§ **Work required**
Write out the data word for word and omit every picture.
Data provided below:
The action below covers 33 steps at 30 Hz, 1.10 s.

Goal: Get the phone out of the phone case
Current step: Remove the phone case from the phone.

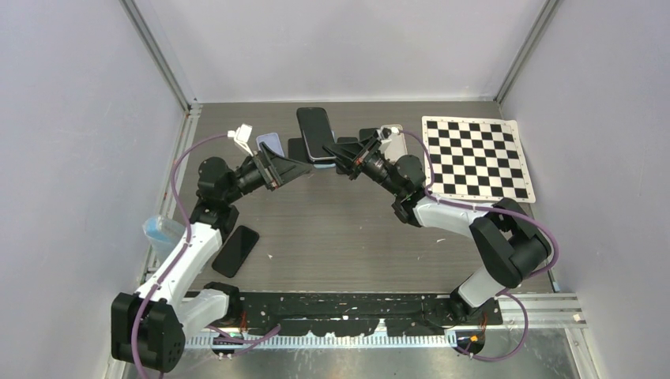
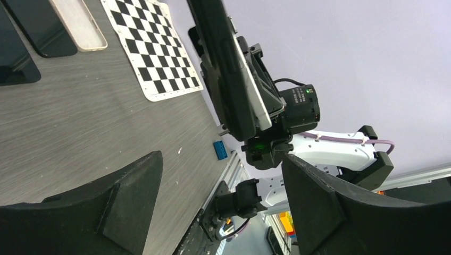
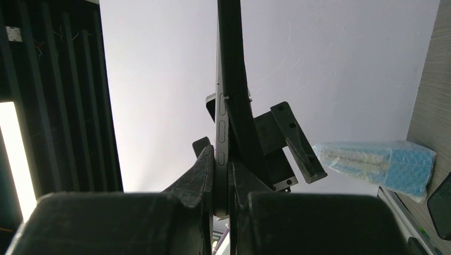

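The phone (image 1: 314, 133), dark-screened with a grey metal edge, is held up off the table in its black phone case (image 2: 223, 69). My right gripper (image 1: 341, 160) is shut on its lower end. In the right wrist view the phone (image 3: 221, 133) stands edge-on between the fingers, with the phone case (image 3: 234, 79) against its right side. In the left wrist view the phone's grey edge (image 2: 258, 95) shows a little apart from the case. My left gripper (image 1: 305, 167) is open just left of the phone and touches nothing; its fingers (image 2: 106, 212) stand wide apart.
A checkerboard mat (image 1: 476, 158) lies at the back right. Other phones and cases (image 1: 269, 144) lie along the back, one pale (image 1: 397, 142). A black phone (image 1: 236, 250) and a blue wrapped pack (image 1: 162, 231) lie near the left arm.
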Each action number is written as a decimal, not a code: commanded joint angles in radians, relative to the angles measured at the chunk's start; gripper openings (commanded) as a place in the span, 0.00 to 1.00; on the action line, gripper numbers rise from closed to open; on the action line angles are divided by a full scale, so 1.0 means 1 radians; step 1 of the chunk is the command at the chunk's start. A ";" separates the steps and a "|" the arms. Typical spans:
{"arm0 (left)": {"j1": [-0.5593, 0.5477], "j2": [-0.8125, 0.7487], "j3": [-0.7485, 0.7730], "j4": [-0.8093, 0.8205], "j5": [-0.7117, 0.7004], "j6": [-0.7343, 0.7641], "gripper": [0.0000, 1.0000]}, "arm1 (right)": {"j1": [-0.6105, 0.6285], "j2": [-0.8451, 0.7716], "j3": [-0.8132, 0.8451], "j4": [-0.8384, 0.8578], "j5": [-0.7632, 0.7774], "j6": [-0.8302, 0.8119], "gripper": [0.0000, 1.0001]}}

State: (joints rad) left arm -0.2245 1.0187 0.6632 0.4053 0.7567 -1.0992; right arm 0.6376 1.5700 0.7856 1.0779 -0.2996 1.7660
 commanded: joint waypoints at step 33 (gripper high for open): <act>-0.006 0.003 -0.050 0.145 -0.102 0.016 0.56 | 0.028 0.024 0.037 0.268 -0.011 0.199 0.01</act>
State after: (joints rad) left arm -0.2279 1.0279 0.6308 0.5198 0.6552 -1.1378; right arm 0.6563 1.6238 0.7795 1.1191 -0.3180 1.8664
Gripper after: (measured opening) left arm 0.541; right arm 0.130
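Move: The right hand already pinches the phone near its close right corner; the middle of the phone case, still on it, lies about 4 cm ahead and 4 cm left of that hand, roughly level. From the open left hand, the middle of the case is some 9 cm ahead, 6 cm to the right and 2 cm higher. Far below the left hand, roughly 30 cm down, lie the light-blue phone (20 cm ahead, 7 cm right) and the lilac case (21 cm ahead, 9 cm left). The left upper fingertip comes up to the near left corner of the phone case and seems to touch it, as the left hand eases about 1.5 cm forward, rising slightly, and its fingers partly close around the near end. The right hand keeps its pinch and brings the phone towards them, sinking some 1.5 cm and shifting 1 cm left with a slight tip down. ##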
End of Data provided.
§ **Written answer**
The action below covers 33 steps at 30 Hz, 1.10 s.

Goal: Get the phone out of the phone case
Current step: Remove the phone case from the phone.


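The phone (image 1: 314, 133), dark-screened with a grey metal edge, is held up off the table in its black phone case (image 2: 223, 69). My right gripper (image 1: 341, 160) is shut on its lower end. In the right wrist view the phone (image 3: 221, 133) stands edge-on between the fingers, with the phone case (image 3: 234, 79) against its right side. In the left wrist view the phone's grey edge (image 2: 258, 95) shows a little apart from the case. My left gripper (image 1: 305, 167) is open just left of the phone and touches nothing; its fingers (image 2: 106, 212) stand wide apart.
A checkerboard mat (image 1: 476, 158) lies at the back right. Other phones and cases (image 1: 269, 144) lie along the back, one pale (image 1: 397, 142). A black phone (image 1: 236, 250) and a blue wrapped pack (image 1: 162, 231) lie near the left arm.
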Each action number is written as a decimal, not a code: commanded joint angles in radians, relative to the angles measured at the chunk's start; gripper openings (commanded) as a place in the span, 0.00 to 1.00; on the action line, gripper numbers rise from closed to open; on the action line angles are divided by a full scale, so 1.0 means 1 radians; step 1 of the chunk is the command at the chunk's start. A ";" separates the steps and a "|" the arms. Typical spans:
{"arm0 (left)": {"j1": [-0.5593, 0.5477], "j2": [-0.8125, 0.7487], "j3": [-0.7485, 0.7730], "j4": [-0.8093, 0.8205], "j5": [-0.7117, 0.7004], "j6": [-0.7343, 0.7641], "gripper": [0.0000, 1.0000]}, "arm1 (right)": {"j1": [-0.6105, 0.6285], "j2": [-0.8451, 0.7716], "j3": [-0.8132, 0.8451], "j4": [-0.8384, 0.8578], "j5": [-0.7632, 0.7774], "j6": [-0.8302, 0.8119], "gripper": [0.0000, 1.0001]}}

State: (joints rad) left arm -0.2245 1.0187 0.6632 0.4053 0.7567 -1.0992; right arm 0.6376 1.5700 0.7856 1.0779 -0.2996 1.7660
 commanded: joint waypoints at step 33 (gripper high for open): <act>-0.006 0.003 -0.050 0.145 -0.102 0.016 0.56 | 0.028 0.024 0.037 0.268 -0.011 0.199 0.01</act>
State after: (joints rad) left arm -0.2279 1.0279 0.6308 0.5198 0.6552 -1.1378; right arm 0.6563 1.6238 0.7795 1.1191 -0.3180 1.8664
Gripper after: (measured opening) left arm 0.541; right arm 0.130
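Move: The right hand already pinches the phone near its close right corner; the middle of the phone case, still on it, lies about 4 cm ahead and 4 cm left of that hand, roughly level. From the open left hand, the middle of the case is some 9 cm ahead, 6 cm to the right and 2 cm higher. Far below the left hand, roughly 30 cm down, lie the light-blue phone (20 cm ahead, 7 cm right) and the lilac case (21 cm ahead, 9 cm left). The left upper fingertip comes up to the near left corner of the phone case and seems to touch it, as the left hand eases about 1.5 cm forward, rising slightly, and its fingers partly close around the near end. The right hand keeps its pinch and brings the phone towards them, sinking some 1.5 cm and shifting 1 cm left with a slight tip down. ##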

This is the complete output.